Step 6 – Duplicate your sorted dimension pill and place it on the ‘detail shelf’ on the marks card. You can do this by clicking on the dimension pill (blue pill – customer name), holding control key down and dragging the ‘duplicated pill’ to the Detail shelf.4

Step 7 – Change your pill on the ‘columns shelf’ to a count distinct of the dimension. Firstly you will have to right click on the Dimension pill (Customer Name) and from the drop down menu choose measure and then select count distinct.

Step 8 – Perform an identical table calculation to the previous one, but now on your dimension pill:

  1. Calculation type: ‘Running Total’
  2. Summarise values using: ‘Sum’
  3. Running along: ‘Customer Name’ (or your dimension)
  4. Select ‘Perform a secondary calculation on the result’
  5. Secondary Type: ‘Percent of Total’
  6. Summarise the values from: ‘Customer Name’ (or your dimension)

 

Step 9 – Change the mark type on the mark type shelf, to either bars or area, depending on your preference.
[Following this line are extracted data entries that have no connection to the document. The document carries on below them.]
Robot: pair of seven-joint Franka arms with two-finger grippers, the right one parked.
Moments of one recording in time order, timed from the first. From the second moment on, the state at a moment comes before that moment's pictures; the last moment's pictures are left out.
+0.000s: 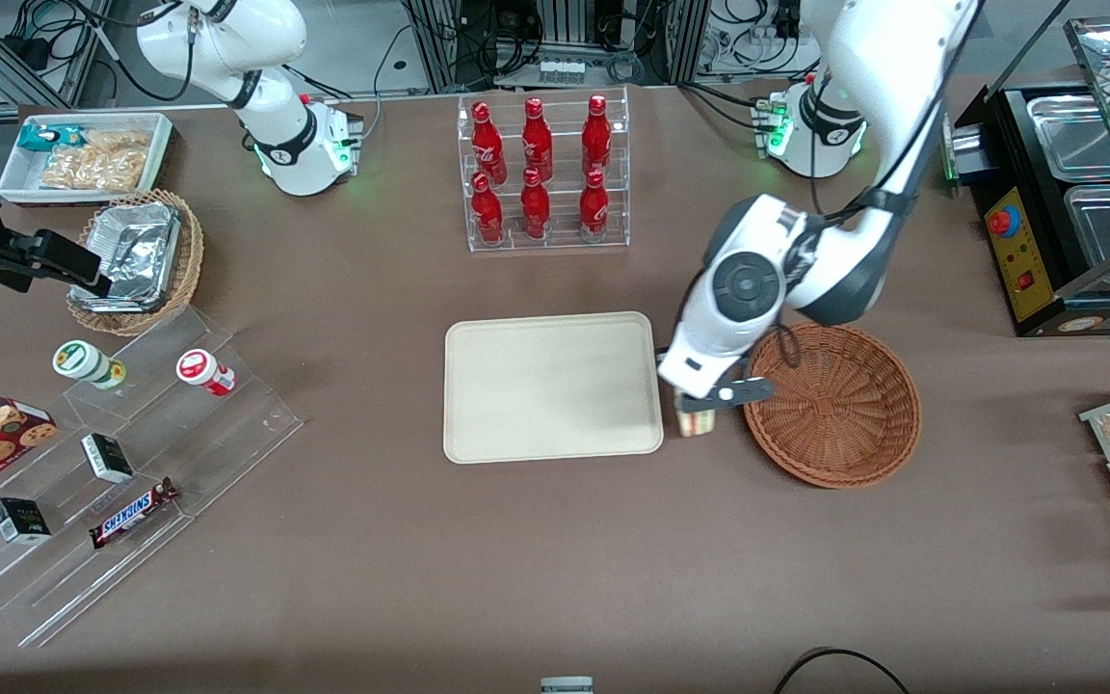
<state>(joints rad) -0.38 0.43 -0.21 -1.75 0.01 2.07 -0.73</state>
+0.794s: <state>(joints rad) -0.62 0.74 -0.21 -1.38 0.05 2.07 -0.95</state>
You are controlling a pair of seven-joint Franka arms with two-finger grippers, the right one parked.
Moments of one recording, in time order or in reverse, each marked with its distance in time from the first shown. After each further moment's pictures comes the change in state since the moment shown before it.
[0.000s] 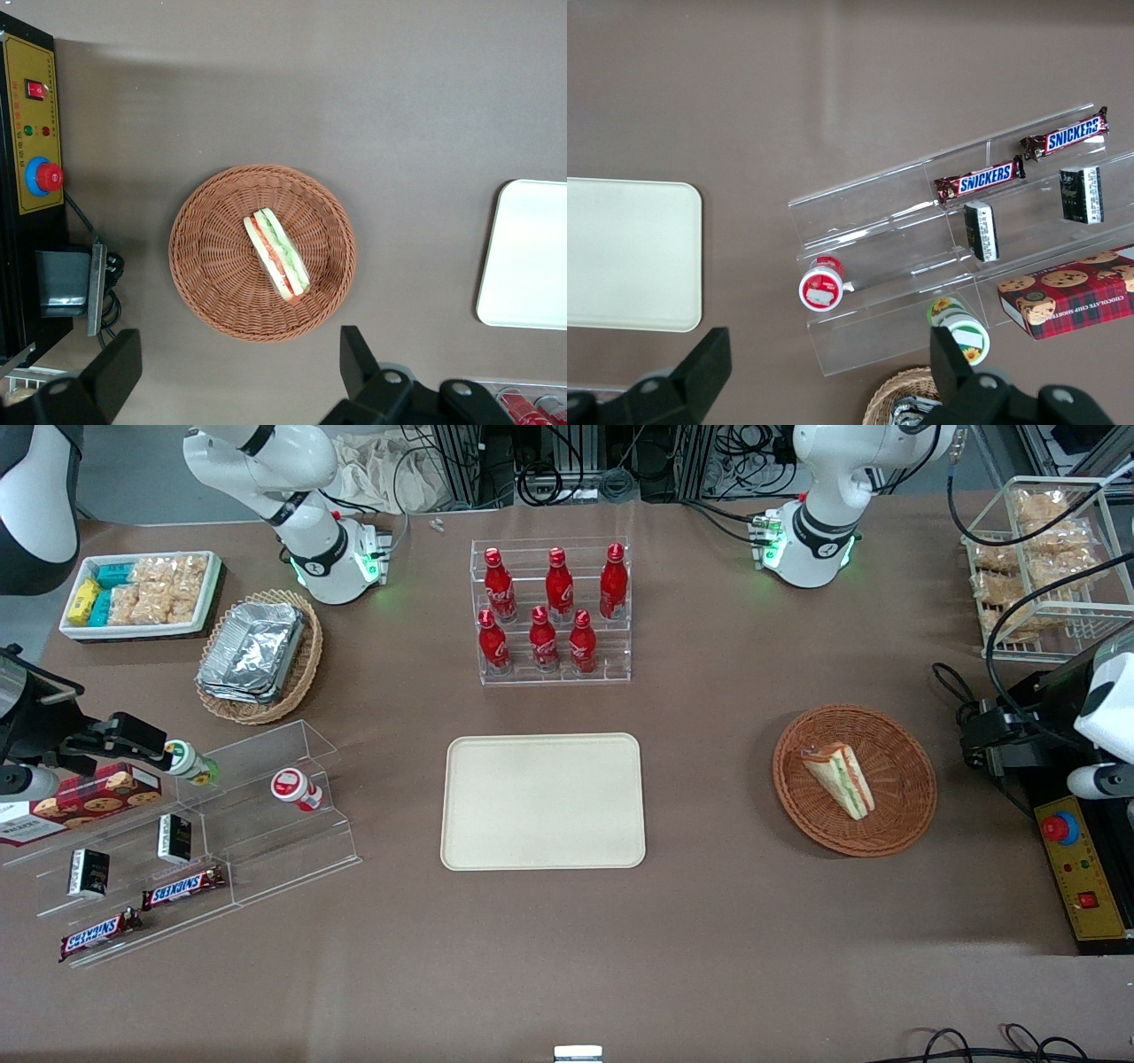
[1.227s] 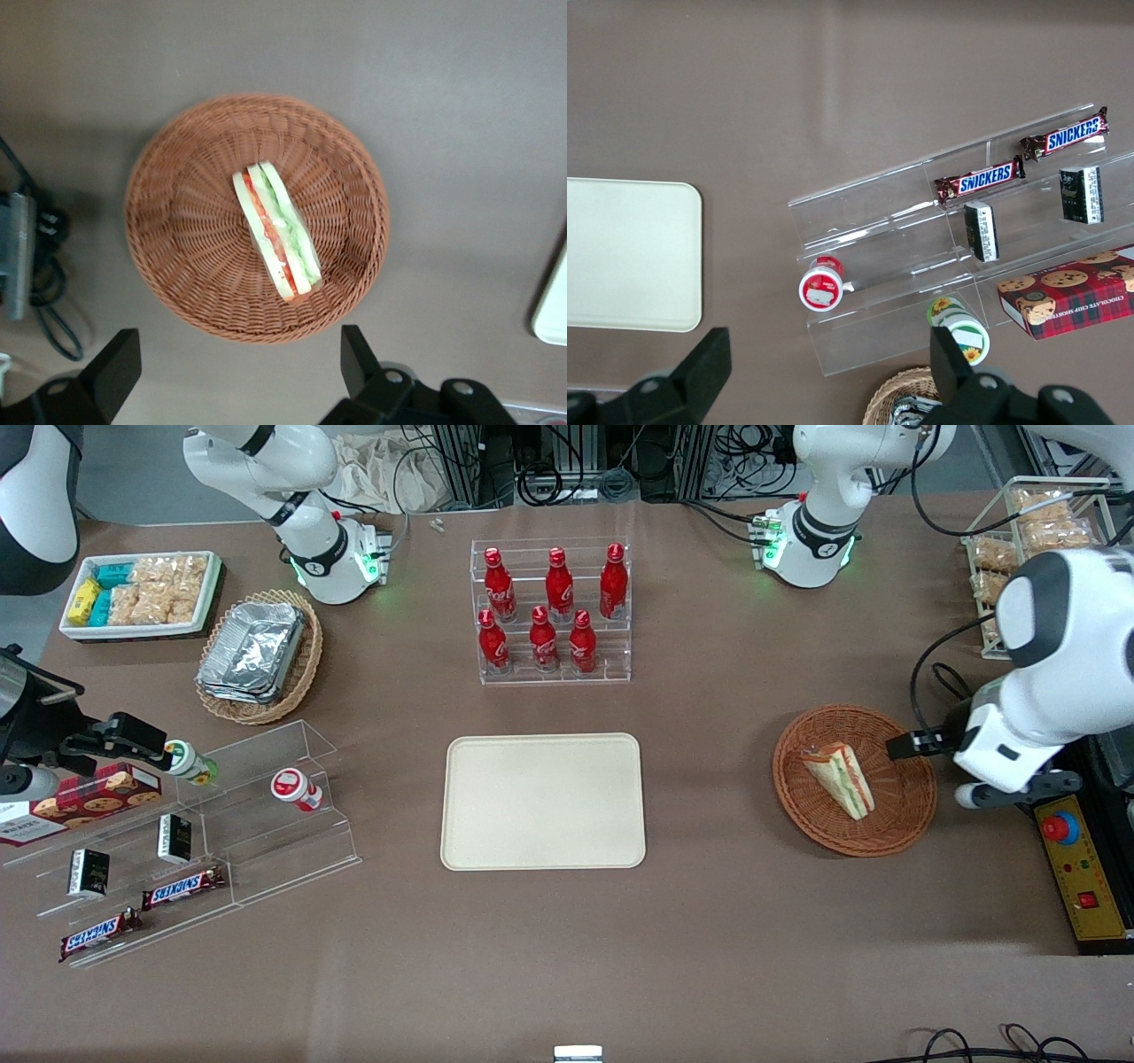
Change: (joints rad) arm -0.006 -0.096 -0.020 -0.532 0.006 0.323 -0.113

Step 10 – On the ‘Analytics Pane’ drag a constant line onto the x axis, right click on the line and click edit, choose a constant value 0.2 (20%)  and the none option on the label. Repeat this for the y axis but set the constant value axis to 0.8 (80%).5

  • The Pareto chart is now complete. By adding the reference lines you can assist the user in how to read the chart. In case you want to make it clearer, you can duplicate the Dimension pill (customer name) form the columns shelf and drag it to the colour ‘shelf’.
  • On the colour legend, you can then choose a diverging colour palette, click on the advanced option and choose the centre at 0.2 (20%).

7

How to read the Pareto Chart?

 

When the two reference lines cross, that means that the ‘causes’ (in our case customers) placed to the left of the vertical reference line (20%) are ‘responsible’ for the 80% of the ‘outcomes’ (sales). In order words:

To the left of the 20% reference line – the ‘vital few’ causes (customers that are responsible for the 80% of the sales). To the right to the 20% reference line – the ‘trivial many’ (other customers)

In our example we can see that 20% of the customers are only responsible for 48% of sales. There isn’t an evident 80/20 rationale.

final

I hope this blog was of help to you and you have as much fun as I when building your ‘Pareto chart’.